--- TASK DETAILS ---
Working from the start of the listing, please write out exactly the lines through the one that holds "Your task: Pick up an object", both included, and omit all pictures.

--- DATA EXCERPT ---
----------------
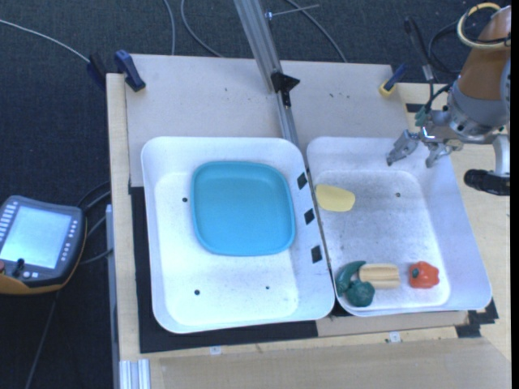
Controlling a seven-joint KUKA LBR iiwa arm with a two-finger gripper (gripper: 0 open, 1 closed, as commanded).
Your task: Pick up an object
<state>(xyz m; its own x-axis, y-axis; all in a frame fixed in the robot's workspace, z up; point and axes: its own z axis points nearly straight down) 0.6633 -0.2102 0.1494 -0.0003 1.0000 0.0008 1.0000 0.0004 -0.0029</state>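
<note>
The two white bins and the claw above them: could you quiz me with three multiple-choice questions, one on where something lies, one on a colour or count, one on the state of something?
1. Where does the blue plate lie?
A. in the left bin
B. in the right bin
C. on the bare bench

2. How many small items lie in the right bin?
A. two
B. four
C. six

3. How does the gripper stand?
A. clamped on the red item
C. resting on the blue plate
B. open, holding nothing, above the right bin's far edge

Answers:
1. A, the plate sits in the middle of the left bin.
2. B, a yellow piece, a green item, a tan block and a red item.
3. B, its fingers are spread with nothing between them.
</note>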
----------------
--- ANSWER TO THIS TASK ---
Controlling a seven-joint KUKA LBR iiwa arm with a two-finger gripper (gripper: 0 open, 1 closed, as commanded).
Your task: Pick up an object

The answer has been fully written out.